Obama, like Moses, wants to help – and also faces the daunting challenge of successful delivery. The 44th president is not a religious leader and he is not, officially, speaking for God (though the 43rd president seemed to think differently about this issue…), but I do want to believe that Obama truly is driven by deeply ethical and spiritual motivations. Even the choice of biblical quotation in his inauguration speech is telling – “When I was a child, I spoke as a child, I understood as a child, I thought as a child; but when I became a man, I put away childish things” (New Testament, Corinthians 13:11).   It rings sincere – he is embracing a deeper, more compelling truth and obligation – a true calling. Like Moses, he has a long history with the nation he intends to radically transform, and like Moses, he is a ‘mutt’ – an outsider to some, and now the ultimate insider to many others. Moses grew up as an Egyptian child, and only later joined the Hebrews as their leader. Obama’s ‘childish things’ include all that he has been until this moment of acceptance to be the one responsible for the delivery of change.

Can he deliver? We certainly hope so, and I certainly hope that like my bus driver, Obama’s administration will provide us with ample transparency and a restoration of real checks and balances – real access to democracy and accountability. Every driver goes over the speed limit and all leaders err – but let’s hope that this ride delivers us to our next destination in peace and with continued hope and determination.  A lot of us are sitting on this bus, counting on him. In Israel, Gaza, Iraq, Guantamo Bay and Washington DC – many, like the Hebrew slaves, are too short of breath to listen, but will hopefully be persuaded to listen, and to experience that great deliverance of real change for the better – even at a price.

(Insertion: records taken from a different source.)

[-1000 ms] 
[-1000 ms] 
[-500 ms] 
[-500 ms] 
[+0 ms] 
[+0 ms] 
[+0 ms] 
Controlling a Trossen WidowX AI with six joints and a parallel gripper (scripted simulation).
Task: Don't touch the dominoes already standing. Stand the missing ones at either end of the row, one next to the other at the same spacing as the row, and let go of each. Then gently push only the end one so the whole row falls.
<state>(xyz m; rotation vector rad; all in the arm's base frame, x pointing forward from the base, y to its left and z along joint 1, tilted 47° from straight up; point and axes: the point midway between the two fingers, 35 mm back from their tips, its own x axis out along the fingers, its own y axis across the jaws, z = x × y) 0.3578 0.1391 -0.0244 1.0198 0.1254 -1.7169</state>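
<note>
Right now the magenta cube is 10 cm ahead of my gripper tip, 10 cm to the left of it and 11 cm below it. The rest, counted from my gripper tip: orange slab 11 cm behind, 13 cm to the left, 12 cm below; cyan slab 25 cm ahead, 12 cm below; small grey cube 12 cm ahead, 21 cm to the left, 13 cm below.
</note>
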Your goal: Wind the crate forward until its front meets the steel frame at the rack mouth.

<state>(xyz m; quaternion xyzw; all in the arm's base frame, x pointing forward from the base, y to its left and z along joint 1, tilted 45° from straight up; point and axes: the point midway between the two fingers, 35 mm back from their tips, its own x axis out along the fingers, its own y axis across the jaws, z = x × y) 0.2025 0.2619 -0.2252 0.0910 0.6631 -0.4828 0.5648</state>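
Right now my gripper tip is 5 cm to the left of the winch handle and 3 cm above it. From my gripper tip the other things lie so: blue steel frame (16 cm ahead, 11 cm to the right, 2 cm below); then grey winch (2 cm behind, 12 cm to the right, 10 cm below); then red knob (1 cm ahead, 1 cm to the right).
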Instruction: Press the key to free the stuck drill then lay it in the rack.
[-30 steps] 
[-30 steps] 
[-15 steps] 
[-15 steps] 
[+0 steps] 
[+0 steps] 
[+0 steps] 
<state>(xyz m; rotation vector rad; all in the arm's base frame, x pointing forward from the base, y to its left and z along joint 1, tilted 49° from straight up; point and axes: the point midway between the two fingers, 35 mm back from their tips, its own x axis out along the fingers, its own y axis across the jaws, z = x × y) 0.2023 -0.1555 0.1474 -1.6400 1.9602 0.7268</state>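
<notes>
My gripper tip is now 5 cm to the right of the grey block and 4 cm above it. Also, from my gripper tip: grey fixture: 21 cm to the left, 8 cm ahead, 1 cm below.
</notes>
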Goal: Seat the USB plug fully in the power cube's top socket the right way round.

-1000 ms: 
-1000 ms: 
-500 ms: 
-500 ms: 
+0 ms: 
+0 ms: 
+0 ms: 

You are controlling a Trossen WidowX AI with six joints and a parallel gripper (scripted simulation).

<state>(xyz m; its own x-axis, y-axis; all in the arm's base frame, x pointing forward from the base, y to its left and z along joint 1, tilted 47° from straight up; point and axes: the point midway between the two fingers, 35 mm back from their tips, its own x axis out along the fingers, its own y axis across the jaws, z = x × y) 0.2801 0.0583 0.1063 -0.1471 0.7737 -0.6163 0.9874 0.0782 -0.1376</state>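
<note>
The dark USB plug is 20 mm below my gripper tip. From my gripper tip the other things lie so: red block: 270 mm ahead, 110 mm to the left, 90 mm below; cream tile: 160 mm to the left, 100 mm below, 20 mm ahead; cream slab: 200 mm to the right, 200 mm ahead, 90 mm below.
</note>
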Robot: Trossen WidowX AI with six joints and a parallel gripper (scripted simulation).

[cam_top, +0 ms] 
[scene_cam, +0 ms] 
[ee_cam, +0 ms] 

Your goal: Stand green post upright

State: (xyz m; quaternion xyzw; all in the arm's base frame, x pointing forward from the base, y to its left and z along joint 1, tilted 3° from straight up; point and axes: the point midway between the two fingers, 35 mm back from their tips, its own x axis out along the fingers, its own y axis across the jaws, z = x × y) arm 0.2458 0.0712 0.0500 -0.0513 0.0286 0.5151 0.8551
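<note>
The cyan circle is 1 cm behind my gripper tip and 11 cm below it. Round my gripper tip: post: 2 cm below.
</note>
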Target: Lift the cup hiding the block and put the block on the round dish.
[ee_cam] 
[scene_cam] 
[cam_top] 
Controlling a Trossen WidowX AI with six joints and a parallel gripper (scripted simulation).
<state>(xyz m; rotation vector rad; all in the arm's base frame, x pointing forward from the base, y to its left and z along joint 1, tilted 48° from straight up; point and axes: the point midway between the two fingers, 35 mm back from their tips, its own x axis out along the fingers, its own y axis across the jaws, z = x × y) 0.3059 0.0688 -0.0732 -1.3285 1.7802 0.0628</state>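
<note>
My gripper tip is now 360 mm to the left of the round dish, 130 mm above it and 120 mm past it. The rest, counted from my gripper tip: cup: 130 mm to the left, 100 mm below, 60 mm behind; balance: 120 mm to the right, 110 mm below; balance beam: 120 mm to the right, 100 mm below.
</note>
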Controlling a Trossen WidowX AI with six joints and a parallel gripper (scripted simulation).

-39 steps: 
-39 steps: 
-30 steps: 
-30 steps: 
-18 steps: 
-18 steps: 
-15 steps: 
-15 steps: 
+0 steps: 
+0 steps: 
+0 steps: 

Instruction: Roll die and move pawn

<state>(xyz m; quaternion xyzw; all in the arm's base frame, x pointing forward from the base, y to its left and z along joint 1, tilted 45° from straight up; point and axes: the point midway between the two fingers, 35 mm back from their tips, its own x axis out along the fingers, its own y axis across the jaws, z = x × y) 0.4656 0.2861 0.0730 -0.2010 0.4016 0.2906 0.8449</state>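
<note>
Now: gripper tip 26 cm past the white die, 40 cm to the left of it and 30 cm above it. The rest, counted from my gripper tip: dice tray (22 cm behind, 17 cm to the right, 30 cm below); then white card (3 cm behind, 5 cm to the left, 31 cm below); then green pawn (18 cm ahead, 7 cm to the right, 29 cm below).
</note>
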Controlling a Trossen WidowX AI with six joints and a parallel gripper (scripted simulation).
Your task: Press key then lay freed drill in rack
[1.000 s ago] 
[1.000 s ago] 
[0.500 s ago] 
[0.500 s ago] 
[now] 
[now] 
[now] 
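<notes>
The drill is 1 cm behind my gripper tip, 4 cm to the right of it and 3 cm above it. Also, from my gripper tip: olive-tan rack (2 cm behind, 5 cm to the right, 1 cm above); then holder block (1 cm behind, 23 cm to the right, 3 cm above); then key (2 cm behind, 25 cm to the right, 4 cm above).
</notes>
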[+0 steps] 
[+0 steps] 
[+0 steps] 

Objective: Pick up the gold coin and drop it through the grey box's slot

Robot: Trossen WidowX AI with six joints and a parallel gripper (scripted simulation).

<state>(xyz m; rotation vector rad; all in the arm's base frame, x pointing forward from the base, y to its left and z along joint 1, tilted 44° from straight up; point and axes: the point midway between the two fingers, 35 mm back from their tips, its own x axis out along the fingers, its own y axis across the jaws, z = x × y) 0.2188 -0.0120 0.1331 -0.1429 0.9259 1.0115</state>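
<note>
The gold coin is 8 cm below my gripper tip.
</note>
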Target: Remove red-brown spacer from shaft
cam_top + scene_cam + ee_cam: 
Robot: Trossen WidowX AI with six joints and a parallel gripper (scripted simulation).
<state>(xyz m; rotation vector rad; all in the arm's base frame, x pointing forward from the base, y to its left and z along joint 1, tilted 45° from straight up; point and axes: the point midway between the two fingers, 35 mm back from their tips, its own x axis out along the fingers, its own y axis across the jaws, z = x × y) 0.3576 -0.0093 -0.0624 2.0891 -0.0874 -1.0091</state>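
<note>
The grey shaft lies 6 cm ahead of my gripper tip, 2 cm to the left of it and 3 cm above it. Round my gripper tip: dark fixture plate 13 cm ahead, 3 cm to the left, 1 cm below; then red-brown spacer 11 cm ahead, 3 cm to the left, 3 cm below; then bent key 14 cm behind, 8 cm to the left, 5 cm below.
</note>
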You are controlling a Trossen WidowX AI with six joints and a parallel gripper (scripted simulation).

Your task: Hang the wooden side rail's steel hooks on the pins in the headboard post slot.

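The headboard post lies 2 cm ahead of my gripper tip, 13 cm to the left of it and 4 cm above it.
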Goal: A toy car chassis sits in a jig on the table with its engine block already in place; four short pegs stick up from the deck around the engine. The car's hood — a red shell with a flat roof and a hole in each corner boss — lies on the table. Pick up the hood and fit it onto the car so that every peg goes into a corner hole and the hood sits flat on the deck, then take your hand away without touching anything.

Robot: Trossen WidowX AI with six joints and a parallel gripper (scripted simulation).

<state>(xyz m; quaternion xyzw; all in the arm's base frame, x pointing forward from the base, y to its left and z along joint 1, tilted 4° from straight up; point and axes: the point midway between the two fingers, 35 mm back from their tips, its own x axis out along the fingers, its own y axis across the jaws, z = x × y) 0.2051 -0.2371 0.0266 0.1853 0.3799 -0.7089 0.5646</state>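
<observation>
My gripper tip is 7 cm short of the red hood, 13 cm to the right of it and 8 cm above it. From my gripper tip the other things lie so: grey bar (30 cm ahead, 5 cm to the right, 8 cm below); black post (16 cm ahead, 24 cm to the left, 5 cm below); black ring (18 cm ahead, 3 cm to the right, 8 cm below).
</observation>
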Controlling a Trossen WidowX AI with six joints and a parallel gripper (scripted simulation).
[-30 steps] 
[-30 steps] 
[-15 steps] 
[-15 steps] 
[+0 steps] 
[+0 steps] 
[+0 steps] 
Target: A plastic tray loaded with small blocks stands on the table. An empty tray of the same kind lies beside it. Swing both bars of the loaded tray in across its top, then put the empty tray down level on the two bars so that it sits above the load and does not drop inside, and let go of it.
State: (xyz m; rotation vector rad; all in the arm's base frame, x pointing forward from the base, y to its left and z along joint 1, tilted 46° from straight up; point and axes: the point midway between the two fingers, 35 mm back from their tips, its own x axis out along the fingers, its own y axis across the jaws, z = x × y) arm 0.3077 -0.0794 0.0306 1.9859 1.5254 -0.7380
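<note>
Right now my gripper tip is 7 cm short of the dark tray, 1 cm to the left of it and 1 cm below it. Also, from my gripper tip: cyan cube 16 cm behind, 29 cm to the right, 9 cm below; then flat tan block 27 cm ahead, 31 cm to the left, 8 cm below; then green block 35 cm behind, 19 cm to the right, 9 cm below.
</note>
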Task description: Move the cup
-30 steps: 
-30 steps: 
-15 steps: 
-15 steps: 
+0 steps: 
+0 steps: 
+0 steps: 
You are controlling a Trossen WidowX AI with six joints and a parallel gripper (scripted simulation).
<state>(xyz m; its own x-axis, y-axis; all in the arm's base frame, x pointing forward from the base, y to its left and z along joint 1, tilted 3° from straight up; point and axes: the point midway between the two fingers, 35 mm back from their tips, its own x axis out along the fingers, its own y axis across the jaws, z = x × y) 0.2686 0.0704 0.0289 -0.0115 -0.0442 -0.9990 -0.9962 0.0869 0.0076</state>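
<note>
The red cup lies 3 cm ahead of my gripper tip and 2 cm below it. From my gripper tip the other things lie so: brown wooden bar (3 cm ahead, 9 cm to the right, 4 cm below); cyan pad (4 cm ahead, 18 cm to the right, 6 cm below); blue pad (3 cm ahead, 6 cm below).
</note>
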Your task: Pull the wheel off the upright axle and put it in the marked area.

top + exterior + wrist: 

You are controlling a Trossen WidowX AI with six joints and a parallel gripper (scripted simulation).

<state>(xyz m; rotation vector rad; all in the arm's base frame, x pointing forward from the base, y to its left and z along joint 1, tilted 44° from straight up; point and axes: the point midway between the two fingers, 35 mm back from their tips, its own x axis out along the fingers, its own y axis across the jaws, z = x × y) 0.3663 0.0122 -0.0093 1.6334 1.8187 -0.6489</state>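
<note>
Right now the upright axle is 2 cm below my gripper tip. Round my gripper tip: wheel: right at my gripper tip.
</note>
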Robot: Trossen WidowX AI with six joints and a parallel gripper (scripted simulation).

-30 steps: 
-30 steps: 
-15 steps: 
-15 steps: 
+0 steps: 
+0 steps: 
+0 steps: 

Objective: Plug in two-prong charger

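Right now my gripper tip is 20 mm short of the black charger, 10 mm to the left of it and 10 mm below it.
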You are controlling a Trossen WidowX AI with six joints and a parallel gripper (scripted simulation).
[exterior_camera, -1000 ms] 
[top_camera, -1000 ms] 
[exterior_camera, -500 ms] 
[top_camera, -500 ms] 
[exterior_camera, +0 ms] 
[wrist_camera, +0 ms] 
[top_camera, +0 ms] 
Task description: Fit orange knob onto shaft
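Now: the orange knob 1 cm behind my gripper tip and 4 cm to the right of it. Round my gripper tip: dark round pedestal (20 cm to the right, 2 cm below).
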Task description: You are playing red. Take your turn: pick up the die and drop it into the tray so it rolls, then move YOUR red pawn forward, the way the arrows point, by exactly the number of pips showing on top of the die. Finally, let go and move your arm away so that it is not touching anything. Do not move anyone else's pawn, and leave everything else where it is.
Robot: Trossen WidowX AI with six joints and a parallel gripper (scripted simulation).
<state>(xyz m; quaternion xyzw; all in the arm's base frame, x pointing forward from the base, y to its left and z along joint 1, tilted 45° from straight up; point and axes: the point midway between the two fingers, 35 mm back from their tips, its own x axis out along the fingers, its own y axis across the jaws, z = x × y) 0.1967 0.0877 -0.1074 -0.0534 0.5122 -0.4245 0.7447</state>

One more word about the Bible and the Inauguration: There sure was a lot of God-talk and bible-speak– from Warren’s “Lord’s Prayer” to the actual administering of oaths under God (yes, on a Bible – church and state, anyone?) to Aretha’s hat clearly of ‘biblical proportions’. There is much to discuss about the public square in the 21st century and the usage of religious and biblical language, but I want to linger on the biblical quote that caught my ear during the recitation of the poem written in honor of the inauguration, “Praise Song for the Day” by Elizabeth Alexander. It reminds me that what a real leader can deliver is the reminder of the possibility of trust, and of love – that ‘salvation’, ‘deliverance’ and ‘love’ are synonymous – invitations to listen deeper to what’s available to us on the road to happiness, every single day:
“Some live by ‘Love thy neighbor as thy self.’
Others by ‘first do no harm,’ or ‘take no more than you need.’
What if the mightiest word is love, love beyond marital, filial, national. Love that casts a widening pool of light. Love with no need to preempt grievance.
In today’s sharp sparkle, this winter air, anything can be made, any sentence begun.”